# Your objective
Taking the line with "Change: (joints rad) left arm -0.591" as the first and the line with "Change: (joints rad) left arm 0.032" as the last, set down exactly every line in that range from the entries below, and no more.

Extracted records
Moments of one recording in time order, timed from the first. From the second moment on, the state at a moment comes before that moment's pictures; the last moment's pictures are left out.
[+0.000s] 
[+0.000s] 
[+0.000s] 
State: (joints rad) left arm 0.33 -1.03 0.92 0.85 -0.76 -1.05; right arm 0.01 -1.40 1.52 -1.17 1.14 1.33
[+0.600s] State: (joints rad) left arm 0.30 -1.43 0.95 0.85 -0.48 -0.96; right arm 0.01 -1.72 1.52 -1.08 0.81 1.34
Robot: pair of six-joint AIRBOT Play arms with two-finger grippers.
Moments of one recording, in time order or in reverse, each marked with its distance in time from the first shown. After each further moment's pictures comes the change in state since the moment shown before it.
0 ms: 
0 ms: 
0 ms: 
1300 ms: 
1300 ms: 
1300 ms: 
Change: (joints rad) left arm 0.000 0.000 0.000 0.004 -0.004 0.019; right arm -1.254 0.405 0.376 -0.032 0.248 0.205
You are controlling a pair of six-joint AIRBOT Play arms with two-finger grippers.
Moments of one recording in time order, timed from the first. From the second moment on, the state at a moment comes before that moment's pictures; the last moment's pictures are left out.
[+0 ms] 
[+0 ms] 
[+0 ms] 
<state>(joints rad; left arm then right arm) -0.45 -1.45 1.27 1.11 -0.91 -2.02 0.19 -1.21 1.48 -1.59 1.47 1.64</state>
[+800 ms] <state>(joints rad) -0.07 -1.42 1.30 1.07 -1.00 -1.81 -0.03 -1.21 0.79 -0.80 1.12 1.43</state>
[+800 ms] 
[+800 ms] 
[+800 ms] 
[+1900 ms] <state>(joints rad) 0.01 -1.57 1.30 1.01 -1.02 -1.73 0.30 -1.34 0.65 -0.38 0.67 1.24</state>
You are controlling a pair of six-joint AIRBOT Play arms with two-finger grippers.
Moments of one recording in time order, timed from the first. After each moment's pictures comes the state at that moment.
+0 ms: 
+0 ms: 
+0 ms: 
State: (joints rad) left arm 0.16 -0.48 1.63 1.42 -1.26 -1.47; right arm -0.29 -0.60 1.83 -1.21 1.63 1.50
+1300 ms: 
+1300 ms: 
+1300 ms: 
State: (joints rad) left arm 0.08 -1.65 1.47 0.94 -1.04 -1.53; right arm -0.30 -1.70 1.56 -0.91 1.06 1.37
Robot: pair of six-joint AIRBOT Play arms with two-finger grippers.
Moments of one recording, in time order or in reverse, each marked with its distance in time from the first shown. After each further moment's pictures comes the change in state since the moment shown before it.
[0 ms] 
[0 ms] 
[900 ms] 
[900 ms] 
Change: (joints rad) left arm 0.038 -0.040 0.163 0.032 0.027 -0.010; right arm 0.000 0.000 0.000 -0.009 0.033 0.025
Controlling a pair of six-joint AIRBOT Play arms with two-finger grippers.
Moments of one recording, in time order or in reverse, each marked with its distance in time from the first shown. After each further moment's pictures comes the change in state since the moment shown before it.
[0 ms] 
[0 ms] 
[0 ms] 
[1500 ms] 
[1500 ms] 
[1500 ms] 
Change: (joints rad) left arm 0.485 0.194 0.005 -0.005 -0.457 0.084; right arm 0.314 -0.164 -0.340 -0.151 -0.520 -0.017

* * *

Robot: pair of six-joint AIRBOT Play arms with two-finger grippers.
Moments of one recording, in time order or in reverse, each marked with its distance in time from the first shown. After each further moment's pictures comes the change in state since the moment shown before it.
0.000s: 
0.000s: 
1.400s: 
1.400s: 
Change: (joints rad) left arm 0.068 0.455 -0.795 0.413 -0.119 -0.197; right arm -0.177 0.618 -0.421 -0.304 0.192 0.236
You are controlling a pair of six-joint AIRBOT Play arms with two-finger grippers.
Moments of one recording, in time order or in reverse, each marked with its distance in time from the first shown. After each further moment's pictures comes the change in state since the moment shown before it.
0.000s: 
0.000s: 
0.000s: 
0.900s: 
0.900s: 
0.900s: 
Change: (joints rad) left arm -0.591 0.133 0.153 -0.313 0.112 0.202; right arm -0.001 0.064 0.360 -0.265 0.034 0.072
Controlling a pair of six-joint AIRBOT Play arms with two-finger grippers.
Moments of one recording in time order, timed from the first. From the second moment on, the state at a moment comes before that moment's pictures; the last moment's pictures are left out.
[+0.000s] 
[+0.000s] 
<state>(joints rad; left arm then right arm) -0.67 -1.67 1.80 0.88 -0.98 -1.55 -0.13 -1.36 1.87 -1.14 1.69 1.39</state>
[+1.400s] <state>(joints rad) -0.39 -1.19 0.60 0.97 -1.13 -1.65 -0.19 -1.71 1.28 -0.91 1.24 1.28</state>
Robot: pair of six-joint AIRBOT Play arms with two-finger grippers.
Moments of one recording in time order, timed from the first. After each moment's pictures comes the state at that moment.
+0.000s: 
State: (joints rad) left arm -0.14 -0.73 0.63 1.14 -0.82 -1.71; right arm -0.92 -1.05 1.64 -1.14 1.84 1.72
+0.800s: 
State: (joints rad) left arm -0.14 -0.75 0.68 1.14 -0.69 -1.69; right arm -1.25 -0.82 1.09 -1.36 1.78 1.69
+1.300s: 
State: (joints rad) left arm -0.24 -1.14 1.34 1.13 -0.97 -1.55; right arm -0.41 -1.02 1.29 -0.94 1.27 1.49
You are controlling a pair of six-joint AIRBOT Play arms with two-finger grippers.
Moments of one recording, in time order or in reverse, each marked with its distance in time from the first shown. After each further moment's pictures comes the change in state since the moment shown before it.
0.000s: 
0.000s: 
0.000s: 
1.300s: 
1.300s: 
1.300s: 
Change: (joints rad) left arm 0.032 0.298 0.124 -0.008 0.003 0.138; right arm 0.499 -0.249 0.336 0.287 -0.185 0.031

# Solution to this exercise
Change: (joints rad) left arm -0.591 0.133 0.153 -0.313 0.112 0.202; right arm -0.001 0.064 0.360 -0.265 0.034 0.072
Controlling a pair of six-joint AIRBOT Play arms with two-finger grippers.
Moments of one recording in time order, timed from the first. From the second moment on, the state at a moment comes before that moment's pictures; the last moment's pictures are left out.
[+0.000s] 
[+0.000s] 
<state>(joints rad; left arm then right arm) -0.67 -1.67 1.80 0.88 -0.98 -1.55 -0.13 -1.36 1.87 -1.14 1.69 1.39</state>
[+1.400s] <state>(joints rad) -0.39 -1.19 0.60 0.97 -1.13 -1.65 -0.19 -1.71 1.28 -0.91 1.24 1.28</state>
Robot: pair of six-joint AIRBOT Play arms with two-finger grippers.
Moments of one recording in time order, timed from the first. After each moment's pictures comes the state at that moment.
+0.000s: 
State: (joints rad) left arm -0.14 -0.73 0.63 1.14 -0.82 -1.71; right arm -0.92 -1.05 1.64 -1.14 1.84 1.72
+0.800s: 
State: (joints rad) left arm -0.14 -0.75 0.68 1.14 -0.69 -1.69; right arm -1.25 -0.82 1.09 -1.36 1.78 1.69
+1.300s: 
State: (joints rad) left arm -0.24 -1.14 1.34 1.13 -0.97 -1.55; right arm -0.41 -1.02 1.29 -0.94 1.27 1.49
You are controlling a pair of six-joint AIRBOT Play arms with two-finger grippers.
Moments of one recording, in time order or in reverse, each marked with its distance in time from the first shown. After each further moment's pictures comes the change in state since the moment shown before it.
0.000s: 
0.000s: 
0.000s: 
1.300s: 
1.300s: 
1.300s: 
Change: (joints rad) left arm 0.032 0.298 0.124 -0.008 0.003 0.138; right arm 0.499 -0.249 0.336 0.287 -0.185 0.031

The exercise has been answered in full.